WORK REQUEST
Nothing but the lines from the first line of the entries through the line with "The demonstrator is" should appear in the answer, transcribed exactly and free of pictures.

SUPPLIED MATERIAL
☆ ☆ ☆
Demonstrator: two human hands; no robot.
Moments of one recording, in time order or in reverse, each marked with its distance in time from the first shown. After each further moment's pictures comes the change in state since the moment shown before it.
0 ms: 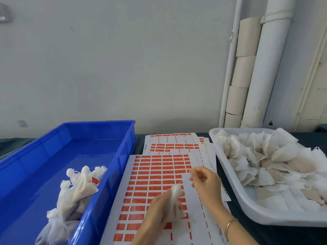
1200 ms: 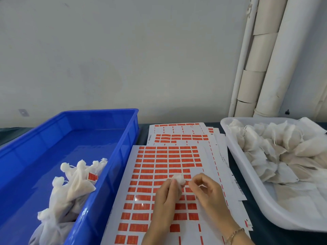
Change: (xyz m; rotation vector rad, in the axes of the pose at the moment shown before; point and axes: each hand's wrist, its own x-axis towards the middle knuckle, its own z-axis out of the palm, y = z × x) left_hand 0.041 -0.028 -0.007 0.334 0.120 0.563; right_hand -0.018 0.036 0.021 0.207 -0.307 -0.029
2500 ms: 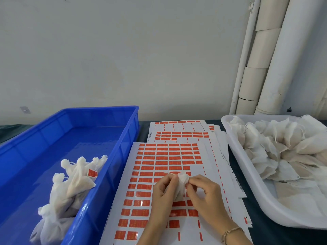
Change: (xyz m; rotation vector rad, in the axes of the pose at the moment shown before) left_hand 0.004 0.002 0.000 -0.176 0.019 -0.020; right_hand -0.006 0.001 0.006 -0.291 0.031 -0.243
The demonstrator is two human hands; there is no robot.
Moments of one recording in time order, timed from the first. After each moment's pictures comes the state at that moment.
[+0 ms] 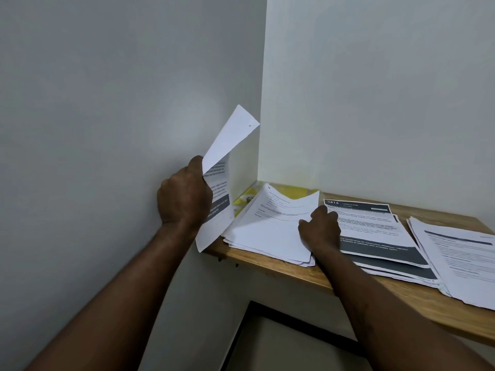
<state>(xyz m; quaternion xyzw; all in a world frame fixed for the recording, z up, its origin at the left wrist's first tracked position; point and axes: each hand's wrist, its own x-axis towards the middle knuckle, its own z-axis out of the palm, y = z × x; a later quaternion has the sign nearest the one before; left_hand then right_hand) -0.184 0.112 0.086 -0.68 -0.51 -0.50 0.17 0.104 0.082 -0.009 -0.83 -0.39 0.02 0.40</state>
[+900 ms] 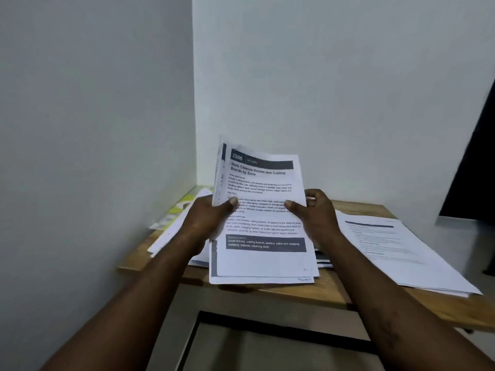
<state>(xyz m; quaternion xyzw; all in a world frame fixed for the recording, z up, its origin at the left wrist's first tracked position) -0.035 0.107 0.047 -0.68 -0.31 -0.43 -0.50 0.211 -0.003 0.036 -0.59 -0.38 0.17 0.69</state>
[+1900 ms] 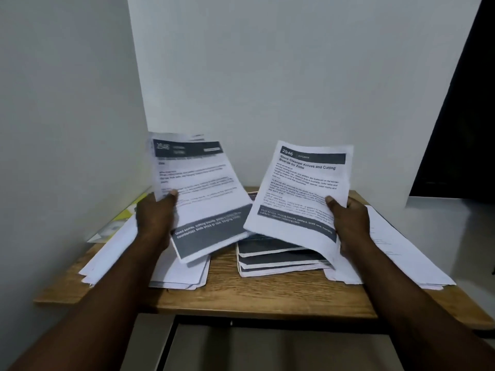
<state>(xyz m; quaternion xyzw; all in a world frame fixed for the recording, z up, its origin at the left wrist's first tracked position) 0.028 0.176 0.019 -0.51 -0.40 -0.57 -0.51 0.343 -0.060 0.006 -0.66 -0.21 0.06 0.72</state>
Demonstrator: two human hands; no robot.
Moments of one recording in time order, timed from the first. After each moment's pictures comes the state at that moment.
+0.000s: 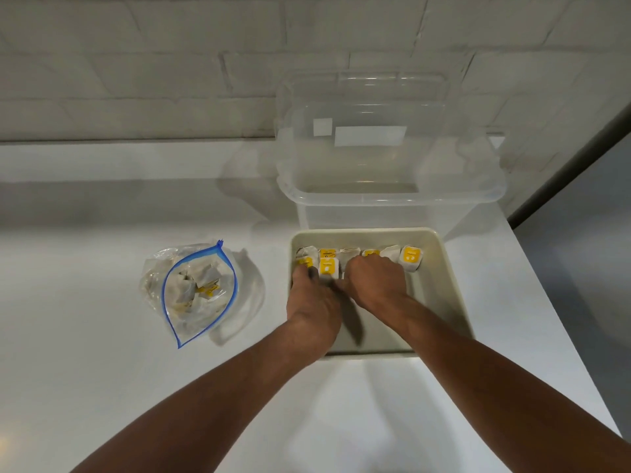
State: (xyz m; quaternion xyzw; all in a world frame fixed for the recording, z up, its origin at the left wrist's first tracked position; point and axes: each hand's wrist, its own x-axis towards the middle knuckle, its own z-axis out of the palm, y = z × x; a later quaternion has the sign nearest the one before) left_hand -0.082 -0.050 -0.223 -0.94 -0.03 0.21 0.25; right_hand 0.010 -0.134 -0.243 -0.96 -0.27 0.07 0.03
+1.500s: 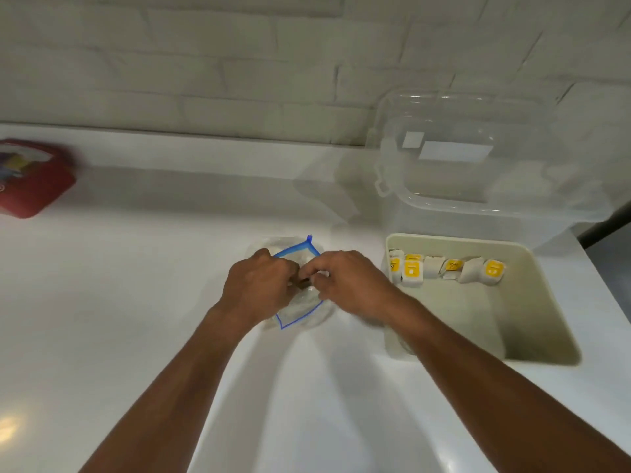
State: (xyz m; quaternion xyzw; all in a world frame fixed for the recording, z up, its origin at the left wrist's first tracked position) left_hand -0.189 0.157 -0.193 -0.99 -0.16 0.03 -0.05; right_hand -0.098 0.009 -0.171 -0.86 -0.39 0.22 0.24
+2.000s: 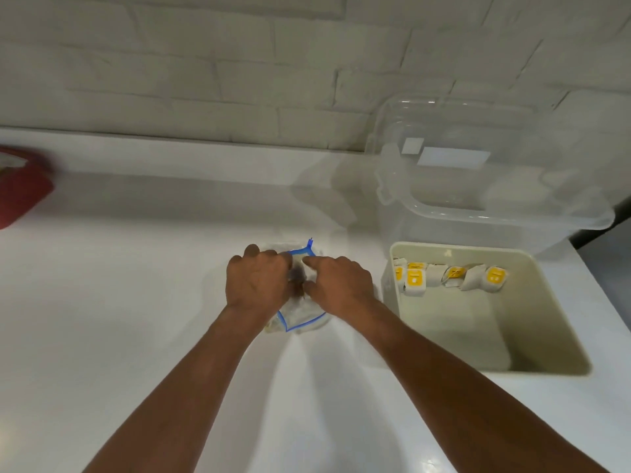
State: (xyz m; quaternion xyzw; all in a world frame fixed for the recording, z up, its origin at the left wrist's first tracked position) left_hand -0.159 0.173 -0.218 -0.98 -0.20 -0.04 0.04; right_hand -0.087 0.051 -0.210 -0.93 -0.31 0.15 0.09
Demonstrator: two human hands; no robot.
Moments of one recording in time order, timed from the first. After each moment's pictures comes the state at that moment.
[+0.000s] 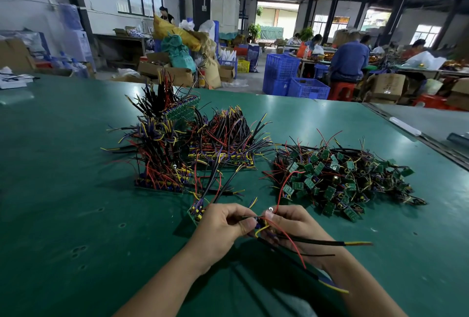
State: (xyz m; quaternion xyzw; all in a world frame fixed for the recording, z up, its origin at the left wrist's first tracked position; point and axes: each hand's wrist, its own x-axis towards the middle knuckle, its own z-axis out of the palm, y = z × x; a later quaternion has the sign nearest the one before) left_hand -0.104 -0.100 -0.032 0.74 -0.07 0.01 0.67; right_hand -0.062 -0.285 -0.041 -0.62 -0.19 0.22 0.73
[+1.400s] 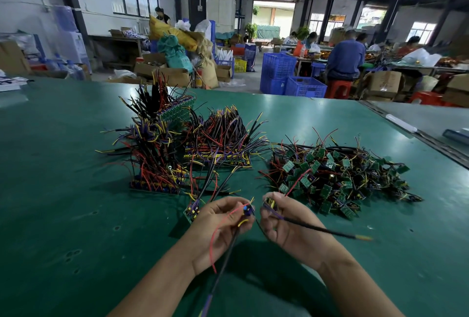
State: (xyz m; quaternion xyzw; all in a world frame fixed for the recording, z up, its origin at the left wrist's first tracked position) left_hand -0.100 -0.105 -0.023 0.43 0.00 -0.10 0.90; right_hand -0.070 -0.279 -0.020 -0.47 -0.06 0.27 0.84
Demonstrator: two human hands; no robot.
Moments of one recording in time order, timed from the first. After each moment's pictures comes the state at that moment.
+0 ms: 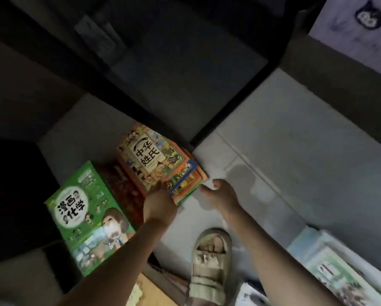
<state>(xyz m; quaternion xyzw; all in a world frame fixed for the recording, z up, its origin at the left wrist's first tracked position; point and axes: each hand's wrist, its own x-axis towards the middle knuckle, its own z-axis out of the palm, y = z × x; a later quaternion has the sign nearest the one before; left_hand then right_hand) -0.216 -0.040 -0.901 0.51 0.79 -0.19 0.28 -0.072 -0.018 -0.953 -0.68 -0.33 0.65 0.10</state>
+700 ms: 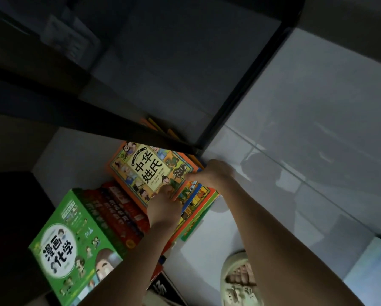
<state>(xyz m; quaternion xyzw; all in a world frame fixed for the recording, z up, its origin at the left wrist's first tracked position) -0.250 -0.004 -0.994 0.45 0.84 -0.10 0.27 -0.134 0.065 -1.049 -0.64 -0.51 0.57 -0.08</state>
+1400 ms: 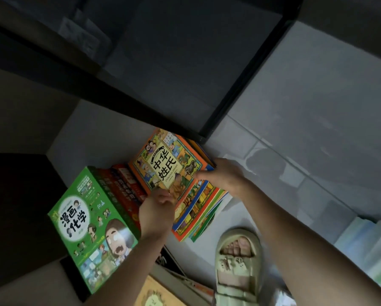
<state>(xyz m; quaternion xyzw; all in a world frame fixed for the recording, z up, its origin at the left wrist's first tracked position) -0.256 -0.054 -0.948 0.43 0.86 0.00 0.26 -0.100 0.021 -1.019 -0.58 -0.47 0.67 0.05</state>
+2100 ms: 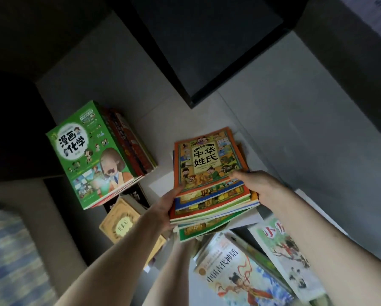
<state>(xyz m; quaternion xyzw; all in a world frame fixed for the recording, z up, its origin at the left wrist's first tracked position) -0.178 -0.152 -0.903 -0.19 0.72 0.17 0.65 0.027 -0.066 -0.914 -0.67 -0.22 0.70 -0.04</state>
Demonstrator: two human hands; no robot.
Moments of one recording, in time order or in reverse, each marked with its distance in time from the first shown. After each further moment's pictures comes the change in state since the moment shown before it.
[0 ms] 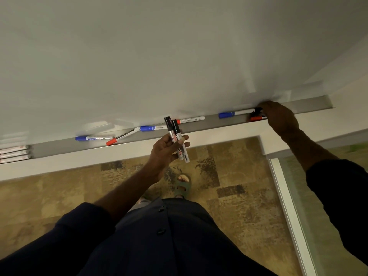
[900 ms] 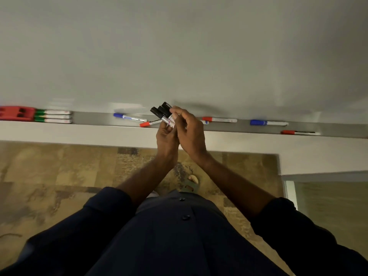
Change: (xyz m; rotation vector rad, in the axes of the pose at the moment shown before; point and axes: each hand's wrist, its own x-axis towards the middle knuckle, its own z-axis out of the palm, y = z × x) left_hand -0.035 0.013 -0.043 -0.364 0.427 0.243; right_hand 0.002 -0.401 -0.072 1.229 0.150 0.016
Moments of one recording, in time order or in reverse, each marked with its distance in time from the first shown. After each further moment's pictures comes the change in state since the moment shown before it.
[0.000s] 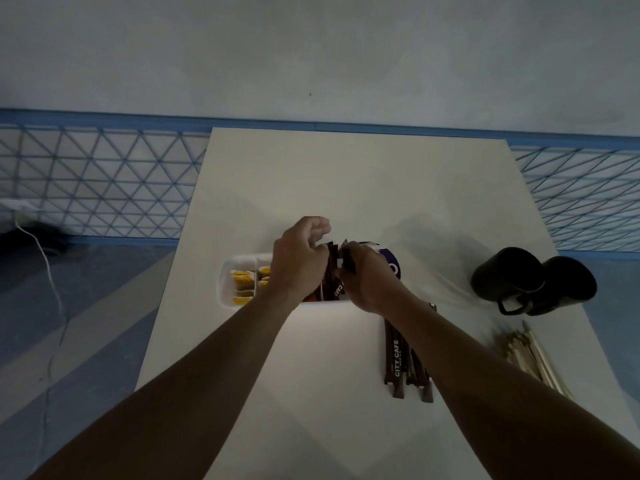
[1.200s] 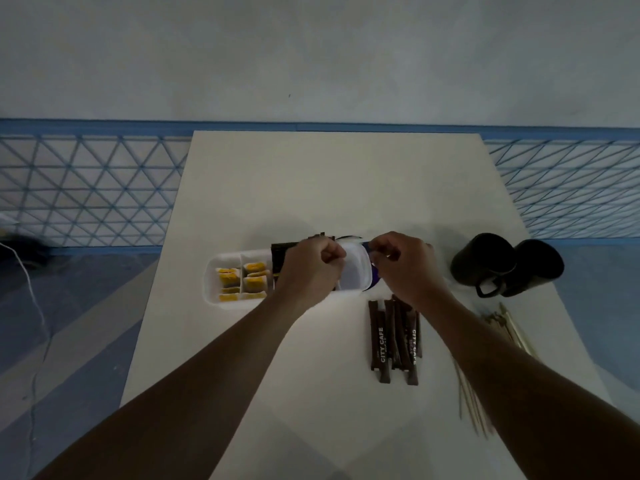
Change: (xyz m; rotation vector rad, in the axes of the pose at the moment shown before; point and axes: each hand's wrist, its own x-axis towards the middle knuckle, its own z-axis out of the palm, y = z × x) left_hand -0.023 0.007 0.026 0.101 -0.183 0.006; right_hand -0.032 0.049 -0.049 0.071 0.346 0.001
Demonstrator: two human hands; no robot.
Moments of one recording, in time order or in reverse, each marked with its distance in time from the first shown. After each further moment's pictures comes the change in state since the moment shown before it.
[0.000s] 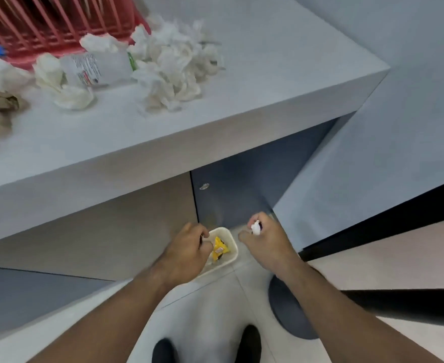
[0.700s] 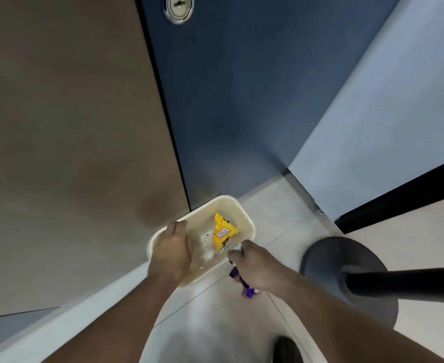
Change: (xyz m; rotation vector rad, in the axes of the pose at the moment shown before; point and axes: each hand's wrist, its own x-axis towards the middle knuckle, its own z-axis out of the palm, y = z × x) left_hand 0.142 -0.263 0.248 0.191 0.093 -0.126; right_hand 0.171 0.251 0.202 -0.050 -0.290 0.305
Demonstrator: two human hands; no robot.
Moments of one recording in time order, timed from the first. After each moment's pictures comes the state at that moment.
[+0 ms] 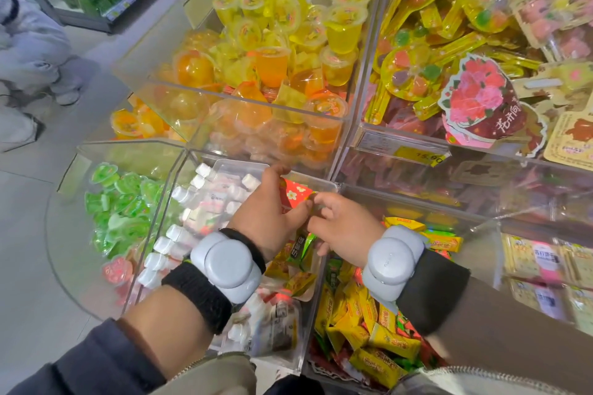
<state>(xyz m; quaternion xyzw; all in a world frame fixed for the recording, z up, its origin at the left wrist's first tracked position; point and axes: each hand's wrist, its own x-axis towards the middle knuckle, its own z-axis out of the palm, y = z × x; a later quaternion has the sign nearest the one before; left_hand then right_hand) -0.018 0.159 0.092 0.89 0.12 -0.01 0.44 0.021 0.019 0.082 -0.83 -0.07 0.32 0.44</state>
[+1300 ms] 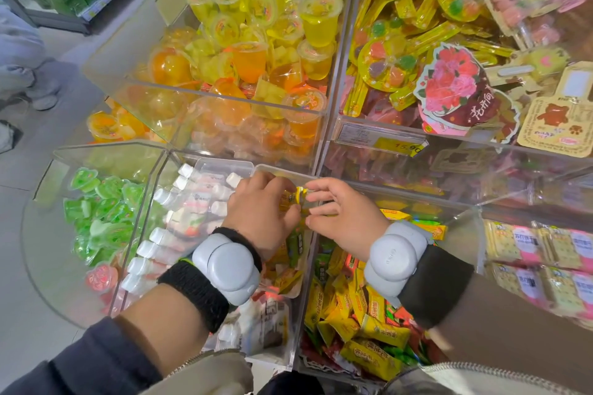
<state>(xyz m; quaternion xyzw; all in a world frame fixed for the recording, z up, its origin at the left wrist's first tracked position) -0.015 0.146 0.090 0.96 0.07 -0.04 0.27 0.023 -0.005 0.091 -0.82 -0.08 0.29 0.49</state>
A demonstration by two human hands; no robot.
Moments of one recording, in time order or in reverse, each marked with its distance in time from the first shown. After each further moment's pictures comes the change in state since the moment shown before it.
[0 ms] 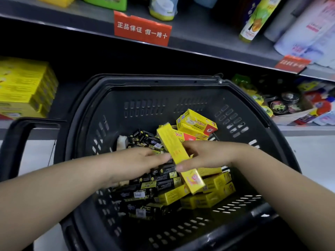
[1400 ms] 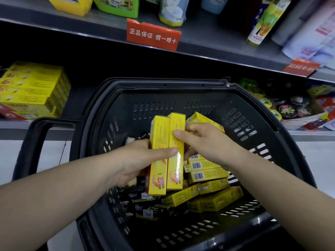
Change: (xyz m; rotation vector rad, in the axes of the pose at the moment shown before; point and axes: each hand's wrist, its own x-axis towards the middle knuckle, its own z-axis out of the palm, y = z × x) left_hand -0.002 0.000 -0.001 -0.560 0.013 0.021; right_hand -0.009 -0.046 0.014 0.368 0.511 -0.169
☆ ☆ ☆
ANSWER TO THE EXERCISE
Demonstrator: two human hands; no robot.
Moments of one recording, in time order or in reverse, each marked with its distance in time from the first shown. After each further moment's pictures comes the change in state since the moment shown before it.
0 ms: 
1200 ms: 
Change: (xyz m; rotation vector rad, in the axes of the pose at the moment shown before; point and axes: each hand's wrist, its own x-axis towards the middle knuckle, its own z-axis out of the palm, y = z × x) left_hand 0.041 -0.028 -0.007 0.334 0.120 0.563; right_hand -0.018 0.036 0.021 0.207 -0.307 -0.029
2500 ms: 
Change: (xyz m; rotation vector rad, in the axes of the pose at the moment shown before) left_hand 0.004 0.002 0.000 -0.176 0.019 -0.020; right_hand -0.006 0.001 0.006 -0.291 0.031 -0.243
The demonstrator is two human hands; there is no robot.

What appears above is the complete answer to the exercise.